# Some instagram pics..



## pkny1

Wasn't sure if there was a place for these.. I guess there is !


----------



## Scott W.

Interesting.


----------



## Tobias Lutz

Cool pics, but I have to ask...what is instagram?


----------



## pkny1

Tobias Lutz said:


> Cool pics, but I have to ask...what is instagram?


From their website (I'm too new to post links)



> Capture and Share the World's Moments
> 
> Instagram is a fast, beautiful and fun way to share your life with friends and family.
> 
> Take a picture or video, choose a filter to transform its look and feel, then post to Instagram - it's that easy. You can even share to Facebook, Twitter, Tumblr and more. It's a new way to see the world.
> 
> Oh yeah, did we mention it's free?


----------



## pippin925

Tobias Lutz said:


> Cool pics, but I have to ask...what is instagram?


:r I was wondering the same thing.


----------



## pkny1

In a nut shell, it's a photo sharing twitter-type of app for smartphones (now on the web too).. There's a large cigar community presence on there.. I haven't looked up all the big names yet, but I do follow Jonathan Drew on there, Padron, and PDR Cigars.


----------



## Tobias Lutz

pkny1 said:


> From their website (I'm too new to post links)


Cool. Thanks for the info. I'm the least tech savy 31 year old I know :biggrin:


----------



## ShotgunLuckey

Instagram?.....I must be getting old

cool pics btw


----------



## Mauiraindakine

ShotgunLuckey said:


> Instagram?.....I must be getting old
> 
> cool pics btw


+1! I know I'm definitely getting old and amazed at all these ways of communicating, sharing, etc. But also dismayed at some of it, especially the last time on R&R at home, my 11 yo sent a text msg asking if I was almost done making dinner and she was in her room playing XBox!


----------



## JustinThyme

Ive got too many pics posted all over the place so I dont do instagram. My 15 YO daughter and the rest of the 3K kids at her high school use it though. I dont know anyone over the age of 21 that uses it. Might be because most of them dont do selfies, myself included.


----------



## MDSPHOTO

Tobias Lutz said:


> Cool. Thanks for the info. I'm the least tech savy 31 year old I know :biggrin:


Your killing me here. The fact that they bought that malarkey was even funnier.


----------



## MDSPHOTO

BTW, who is the cute guy in the pictures?


----------



## Tobias Lutz

MDSPHOTO said:


> Your killing me here. The fact that they bought that malarkey was even funnier.

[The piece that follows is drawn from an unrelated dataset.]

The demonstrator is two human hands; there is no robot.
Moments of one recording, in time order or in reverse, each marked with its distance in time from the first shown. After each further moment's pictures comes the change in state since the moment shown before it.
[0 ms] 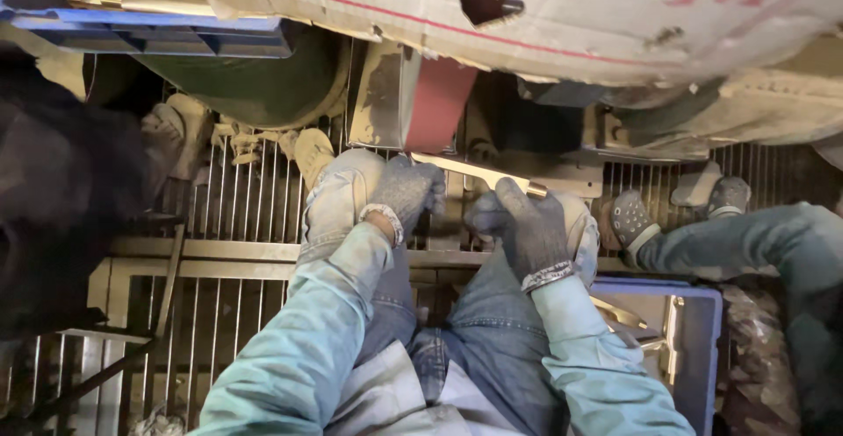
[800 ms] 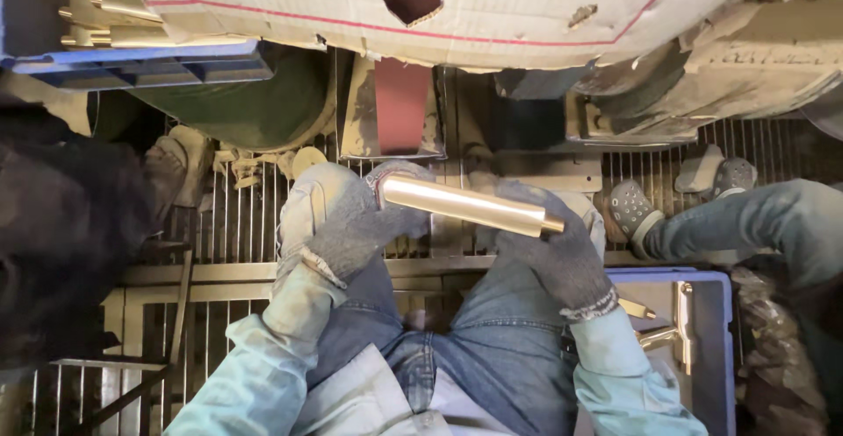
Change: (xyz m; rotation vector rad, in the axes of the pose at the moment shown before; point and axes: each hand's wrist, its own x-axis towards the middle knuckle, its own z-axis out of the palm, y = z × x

Sadly, it is true :nod: I'd never been to instagram (still haven't) No facebook, no tweeting...even got rid of the smart phone a few years ago so I couldn't get emails to my pocket.


----------



## TubaDawg

Tobias Lutz said:


> Sadly, it is true :nod: I'd never been to instagram (still haven't) No facebook, no tweeting...even got rid of the smart phone a few years ago so I couldn't get emails to my pocket.


*You know, I am beginning to wonder if losing all of the CyberWorld stuff is the way to go. I don't like emails arriving at all hours (silenced or not). Although I have a smart phone, the "smart" part of it is questionable. Having the quiet of the afternoon/evening is great after a long day. Good thoughts Tobias! Thanks.*


----------